[Exercise prompt] Each line below should be restated exactly, with nothing dropped.

[Input data]
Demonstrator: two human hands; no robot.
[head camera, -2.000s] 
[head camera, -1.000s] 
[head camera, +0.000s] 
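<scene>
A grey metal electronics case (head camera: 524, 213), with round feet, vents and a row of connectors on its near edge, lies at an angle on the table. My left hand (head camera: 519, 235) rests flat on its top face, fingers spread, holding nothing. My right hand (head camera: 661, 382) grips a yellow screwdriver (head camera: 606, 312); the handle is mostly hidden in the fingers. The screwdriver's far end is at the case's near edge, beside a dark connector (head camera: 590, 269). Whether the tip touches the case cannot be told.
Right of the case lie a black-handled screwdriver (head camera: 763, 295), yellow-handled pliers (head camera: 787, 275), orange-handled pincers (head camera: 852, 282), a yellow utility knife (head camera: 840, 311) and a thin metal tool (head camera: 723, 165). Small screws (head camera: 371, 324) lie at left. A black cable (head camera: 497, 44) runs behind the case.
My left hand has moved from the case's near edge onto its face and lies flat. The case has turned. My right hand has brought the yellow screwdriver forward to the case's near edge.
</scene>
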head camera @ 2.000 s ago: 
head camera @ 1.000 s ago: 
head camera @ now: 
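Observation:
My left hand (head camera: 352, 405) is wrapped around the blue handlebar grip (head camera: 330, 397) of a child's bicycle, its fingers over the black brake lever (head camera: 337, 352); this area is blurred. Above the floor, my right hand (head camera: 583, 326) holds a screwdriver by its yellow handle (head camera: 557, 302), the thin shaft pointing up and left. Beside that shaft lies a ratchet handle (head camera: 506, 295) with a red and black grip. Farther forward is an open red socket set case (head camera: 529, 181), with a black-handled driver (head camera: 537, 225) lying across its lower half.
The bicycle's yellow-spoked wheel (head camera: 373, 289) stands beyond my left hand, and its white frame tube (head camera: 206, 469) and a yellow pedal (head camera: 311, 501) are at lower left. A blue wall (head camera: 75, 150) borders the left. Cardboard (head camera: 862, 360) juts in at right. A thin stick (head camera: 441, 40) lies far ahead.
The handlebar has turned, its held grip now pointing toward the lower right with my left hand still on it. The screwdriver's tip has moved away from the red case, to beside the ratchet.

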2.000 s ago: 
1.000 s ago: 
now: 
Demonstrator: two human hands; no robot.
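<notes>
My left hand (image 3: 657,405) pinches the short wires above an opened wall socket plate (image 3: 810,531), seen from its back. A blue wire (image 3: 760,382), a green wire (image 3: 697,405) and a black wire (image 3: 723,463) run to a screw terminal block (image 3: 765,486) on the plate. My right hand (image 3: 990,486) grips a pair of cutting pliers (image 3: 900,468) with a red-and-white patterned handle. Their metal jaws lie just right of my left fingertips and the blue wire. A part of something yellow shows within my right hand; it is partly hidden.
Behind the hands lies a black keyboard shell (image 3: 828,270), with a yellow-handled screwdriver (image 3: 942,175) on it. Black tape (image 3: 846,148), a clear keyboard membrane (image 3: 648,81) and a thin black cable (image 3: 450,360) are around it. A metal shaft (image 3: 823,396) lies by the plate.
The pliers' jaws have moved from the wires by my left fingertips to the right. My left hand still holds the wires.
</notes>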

[Exercise output]
Demonstrator: two human hands; no robot.
[head camera, -2.000s] 
[head camera, -1.000s] 
[head camera, +0.000s] 
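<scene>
A grey metal electronics case (head camera: 524, 213), with round feet, vents and a row of connectors on its near edge, lies at an angle on the table. My left hand (head camera: 519, 235) rests flat on its top face, fingers spread, holding nothing. My right hand (head camera: 661, 382) grips a yellow screwdriver (head camera: 606, 312); the handle is mostly hidden in the fingers. The screwdriver's far end is at the case's near edge, beside a dark connector (head camera: 590, 269). Whether the tip touches the case cannot be told.
Right of the case lie a black-handled screwdriver (head camera: 763, 295), yellow-handled pliers (head camera: 787, 275), orange-handled pincers (head camera: 852, 282), a yellow utility knife (head camera: 840, 311) and a thin metal tool (head camera: 723, 165). Small screws (head camera: 371, 324) lie at left. A black cable (head camera: 497, 44) runs behind the case.
My left hand has moved from the case's near edge onto its face and lies flat. The case has turned. My right hand has brought the yellow screwdriver forward to the case's near edge.
</scene>
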head camera @ 2.000 s ago: 
head camera @ 1.000 s ago: 
head camera @ now: 
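Observation:
My left hand (head camera: 352, 405) is wrapped around the blue handlebar grip (head camera: 330, 397) of a child's bicycle, its fingers over the black brake lever (head camera: 337, 352); this area is blurred. Above the floor, my right hand (head camera: 583, 326) holds a screwdriver by its yellow handle (head camera: 557, 302), the thin shaft pointing up and left. Beside that shaft lies a ratchet handle (head camera: 506, 295) with a red and black grip. Farther forward is an open red socket set case (head camera: 529, 181), with a black-handled driver (head camera: 537, 225) lying across its lower half.
The bicycle's yellow-spoked wheel (head camera: 373, 289) stands beyond my left hand, and its white frame tube (head camera: 206, 469) and a yellow pedal (head camera: 311, 501) are at lower left. A blue wall (head camera: 75, 150) borders the left. Cardboard (head camera: 862, 360) juts in at right. A thin stick (head camera: 441, 40) lies far ahead.
The handlebar has turned, its held grip now pointing toward the lower right with my left hand still on it. The screwdriver's tip has moved away from the red case, to beside the ratchet.
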
2.000 s ago: 
1.000 s ago: 
now: 
Demonstrator: two human hands; no robot.
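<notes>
My left hand (image 3: 657,405) pinches the short wires above an opened wall socket plate (image 3: 810,531), seen from its back. A blue wire (image 3: 760,382), a green wire (image 3: 697,405) and a black wire (image 3: 723,463) run to a screw terminal block (image 3: 765,486) on the plate. My right hand (image 3: 990,486) grips a pair of cutting pliers (image 3: 900,468) with a red-and-white patterned handle. Their metal jaws lie just right of my left fingertips and the blue wire. A part of something yellow shows within my right hand; it is partly hidden.
Behind the hands lies a black keyboard shell (image 3: 828,270), with a yellow-handled screwdriver (image 3: 942,175) on it. Black tape (image 3: 846,148), a clear keyboard membrane (image 3: 648,81) and a thin black cable (image 3: 450,360) are around it. A metal shaft (image 3: 823,396) lies by the plate.
The pliers' jaws have moved from the wires by my left fingertips to the right. My left hand still holds the wires.
</notes>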

This answer requires no further additions.